Furthermore, the data to be transmitted, because all are one word length (for the coefficients k ₁ to k ₃ can be separated in every 8 bits), considers these data and PCM audio in the current 8 mm video Recording and playback.

[Brief description of the drawings]

FIG. 1 is a system diagram of an example of the present invention, and FIGS. 2 to 10 are diagrams for explaining the same. (10) is an encoder, (30) is a signal transmission system, and (40) is a decoder.

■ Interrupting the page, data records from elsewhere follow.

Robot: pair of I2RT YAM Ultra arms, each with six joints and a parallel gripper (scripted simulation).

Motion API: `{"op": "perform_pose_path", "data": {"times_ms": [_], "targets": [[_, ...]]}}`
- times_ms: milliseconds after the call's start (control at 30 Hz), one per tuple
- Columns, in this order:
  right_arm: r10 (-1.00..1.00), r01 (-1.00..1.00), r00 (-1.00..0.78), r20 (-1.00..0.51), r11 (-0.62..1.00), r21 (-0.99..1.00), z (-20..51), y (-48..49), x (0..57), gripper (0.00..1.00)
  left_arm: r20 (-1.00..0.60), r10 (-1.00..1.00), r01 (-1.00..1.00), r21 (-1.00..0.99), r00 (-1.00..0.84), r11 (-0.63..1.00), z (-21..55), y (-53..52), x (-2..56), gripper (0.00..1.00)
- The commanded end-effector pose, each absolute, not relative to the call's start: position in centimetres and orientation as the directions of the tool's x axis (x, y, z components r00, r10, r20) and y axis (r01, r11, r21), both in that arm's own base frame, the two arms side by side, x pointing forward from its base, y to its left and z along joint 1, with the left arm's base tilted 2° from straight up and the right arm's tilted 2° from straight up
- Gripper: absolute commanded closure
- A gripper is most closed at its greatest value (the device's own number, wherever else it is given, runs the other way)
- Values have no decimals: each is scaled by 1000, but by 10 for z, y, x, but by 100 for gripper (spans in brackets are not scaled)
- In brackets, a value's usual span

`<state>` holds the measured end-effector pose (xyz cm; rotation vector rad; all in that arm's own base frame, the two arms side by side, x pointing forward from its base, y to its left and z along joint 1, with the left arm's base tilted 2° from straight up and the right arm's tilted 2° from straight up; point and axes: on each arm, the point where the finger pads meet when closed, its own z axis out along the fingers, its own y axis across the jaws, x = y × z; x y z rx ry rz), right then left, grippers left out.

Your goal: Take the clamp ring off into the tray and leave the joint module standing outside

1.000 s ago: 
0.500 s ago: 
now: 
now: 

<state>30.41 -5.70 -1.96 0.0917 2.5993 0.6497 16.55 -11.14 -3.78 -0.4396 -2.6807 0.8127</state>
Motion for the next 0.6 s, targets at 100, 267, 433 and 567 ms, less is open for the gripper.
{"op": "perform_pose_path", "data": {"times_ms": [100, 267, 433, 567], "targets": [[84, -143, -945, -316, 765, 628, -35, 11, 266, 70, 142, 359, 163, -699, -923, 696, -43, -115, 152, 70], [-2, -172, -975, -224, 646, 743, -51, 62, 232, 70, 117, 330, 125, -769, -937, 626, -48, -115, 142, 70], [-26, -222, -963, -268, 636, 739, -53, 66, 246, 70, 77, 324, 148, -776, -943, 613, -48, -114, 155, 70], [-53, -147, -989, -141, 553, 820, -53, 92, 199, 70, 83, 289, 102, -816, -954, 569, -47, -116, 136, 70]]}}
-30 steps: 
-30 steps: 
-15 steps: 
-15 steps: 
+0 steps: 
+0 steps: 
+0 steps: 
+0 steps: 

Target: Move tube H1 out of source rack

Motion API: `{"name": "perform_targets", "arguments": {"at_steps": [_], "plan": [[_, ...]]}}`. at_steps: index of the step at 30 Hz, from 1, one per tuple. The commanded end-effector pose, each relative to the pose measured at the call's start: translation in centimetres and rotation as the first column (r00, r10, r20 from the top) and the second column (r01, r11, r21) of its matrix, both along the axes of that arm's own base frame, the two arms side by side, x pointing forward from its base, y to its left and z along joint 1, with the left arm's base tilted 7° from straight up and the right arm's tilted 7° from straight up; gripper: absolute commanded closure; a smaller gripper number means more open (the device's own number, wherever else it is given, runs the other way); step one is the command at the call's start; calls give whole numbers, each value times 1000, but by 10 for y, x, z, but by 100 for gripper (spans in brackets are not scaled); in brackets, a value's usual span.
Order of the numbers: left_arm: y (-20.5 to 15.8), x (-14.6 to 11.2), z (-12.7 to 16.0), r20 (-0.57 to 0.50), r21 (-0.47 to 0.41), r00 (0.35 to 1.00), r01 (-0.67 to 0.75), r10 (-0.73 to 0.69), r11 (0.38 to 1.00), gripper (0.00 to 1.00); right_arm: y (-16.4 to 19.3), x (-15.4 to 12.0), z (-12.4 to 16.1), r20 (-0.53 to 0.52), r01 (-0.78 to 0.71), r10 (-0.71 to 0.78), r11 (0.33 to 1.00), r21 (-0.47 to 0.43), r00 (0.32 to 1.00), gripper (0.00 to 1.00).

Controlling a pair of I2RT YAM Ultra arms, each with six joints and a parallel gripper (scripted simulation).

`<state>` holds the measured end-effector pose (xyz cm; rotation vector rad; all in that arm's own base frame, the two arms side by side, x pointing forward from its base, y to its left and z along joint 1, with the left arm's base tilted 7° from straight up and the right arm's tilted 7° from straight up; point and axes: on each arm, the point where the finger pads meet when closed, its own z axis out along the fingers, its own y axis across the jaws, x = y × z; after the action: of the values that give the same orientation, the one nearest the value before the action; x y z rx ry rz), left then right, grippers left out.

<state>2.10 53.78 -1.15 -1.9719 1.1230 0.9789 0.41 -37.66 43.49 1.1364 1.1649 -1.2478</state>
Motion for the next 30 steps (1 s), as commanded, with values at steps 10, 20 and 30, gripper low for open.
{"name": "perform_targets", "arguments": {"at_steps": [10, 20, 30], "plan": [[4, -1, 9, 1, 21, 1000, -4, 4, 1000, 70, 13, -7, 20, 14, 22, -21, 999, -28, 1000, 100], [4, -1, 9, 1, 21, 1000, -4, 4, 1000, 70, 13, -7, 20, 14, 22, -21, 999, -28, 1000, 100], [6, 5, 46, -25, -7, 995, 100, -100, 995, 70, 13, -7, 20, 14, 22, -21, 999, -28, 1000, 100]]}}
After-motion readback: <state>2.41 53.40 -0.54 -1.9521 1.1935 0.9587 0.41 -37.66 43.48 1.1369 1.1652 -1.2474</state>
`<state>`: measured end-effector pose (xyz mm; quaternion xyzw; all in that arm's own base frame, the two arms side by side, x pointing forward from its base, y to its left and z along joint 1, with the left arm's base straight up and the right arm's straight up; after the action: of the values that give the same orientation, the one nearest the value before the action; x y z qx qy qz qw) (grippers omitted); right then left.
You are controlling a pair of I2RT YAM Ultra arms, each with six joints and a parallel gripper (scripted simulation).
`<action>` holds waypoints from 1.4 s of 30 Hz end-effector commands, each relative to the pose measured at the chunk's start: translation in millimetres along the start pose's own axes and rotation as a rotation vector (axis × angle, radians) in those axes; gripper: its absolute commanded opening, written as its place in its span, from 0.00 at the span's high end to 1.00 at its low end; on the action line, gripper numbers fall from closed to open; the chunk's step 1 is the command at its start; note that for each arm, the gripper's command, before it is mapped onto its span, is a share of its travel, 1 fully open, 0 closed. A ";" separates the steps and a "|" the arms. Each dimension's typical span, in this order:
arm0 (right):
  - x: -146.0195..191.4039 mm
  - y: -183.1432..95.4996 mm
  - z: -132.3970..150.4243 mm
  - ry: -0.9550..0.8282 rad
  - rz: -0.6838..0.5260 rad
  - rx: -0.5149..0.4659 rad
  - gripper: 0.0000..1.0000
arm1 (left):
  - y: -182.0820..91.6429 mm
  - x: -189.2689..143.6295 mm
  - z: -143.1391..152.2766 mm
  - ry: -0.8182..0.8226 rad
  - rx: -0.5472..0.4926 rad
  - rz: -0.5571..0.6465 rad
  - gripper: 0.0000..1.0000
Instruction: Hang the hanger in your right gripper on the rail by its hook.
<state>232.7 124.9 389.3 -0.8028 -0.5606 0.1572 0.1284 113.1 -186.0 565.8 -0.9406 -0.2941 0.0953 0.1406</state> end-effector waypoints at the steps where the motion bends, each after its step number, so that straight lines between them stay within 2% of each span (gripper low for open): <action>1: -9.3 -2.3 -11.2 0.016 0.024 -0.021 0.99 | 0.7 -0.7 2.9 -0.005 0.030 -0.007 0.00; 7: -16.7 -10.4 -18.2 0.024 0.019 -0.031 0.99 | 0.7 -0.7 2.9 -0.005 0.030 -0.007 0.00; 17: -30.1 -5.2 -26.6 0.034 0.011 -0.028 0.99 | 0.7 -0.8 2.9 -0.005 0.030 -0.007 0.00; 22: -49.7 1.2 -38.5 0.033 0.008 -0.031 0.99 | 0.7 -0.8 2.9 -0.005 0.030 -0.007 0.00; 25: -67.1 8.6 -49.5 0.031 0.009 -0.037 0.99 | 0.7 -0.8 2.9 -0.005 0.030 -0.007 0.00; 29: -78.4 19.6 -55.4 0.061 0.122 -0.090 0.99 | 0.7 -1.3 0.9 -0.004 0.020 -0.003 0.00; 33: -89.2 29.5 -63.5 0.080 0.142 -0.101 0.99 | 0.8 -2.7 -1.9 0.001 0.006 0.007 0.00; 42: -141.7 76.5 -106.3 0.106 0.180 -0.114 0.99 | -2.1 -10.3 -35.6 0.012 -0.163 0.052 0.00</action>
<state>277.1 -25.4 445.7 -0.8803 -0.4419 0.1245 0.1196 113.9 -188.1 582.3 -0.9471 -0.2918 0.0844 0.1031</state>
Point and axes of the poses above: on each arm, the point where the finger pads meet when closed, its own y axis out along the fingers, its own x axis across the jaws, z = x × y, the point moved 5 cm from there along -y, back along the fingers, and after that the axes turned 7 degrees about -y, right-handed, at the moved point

Continuation of front page (58) Field surveyed (Int.Cl. ⁶ , DB name) H04B 14/00 H03M 7/00

Claims (1)

(57) [Claims] An A / D-converted sample is set as one block for each predetermined number, and for each block, data obtained by compressing the number of bits from the samples included in the block is obtained. Is transmitted in a predetermined number of bits, and the two blocks at a predetermined time interval in which the masking effect is effective are made into one pair, and the sum of the number of bits between the two blocks forming the pair is the other. Bits are flexibly transmitted by increasing or decreasing the number of bits of each block so as to have a relationship equal to the sum of the numbers of bits of the two blocks in the period, and data indicating the state of accommodation of the number of bits is also transmitted. The encoding method for digital audio data.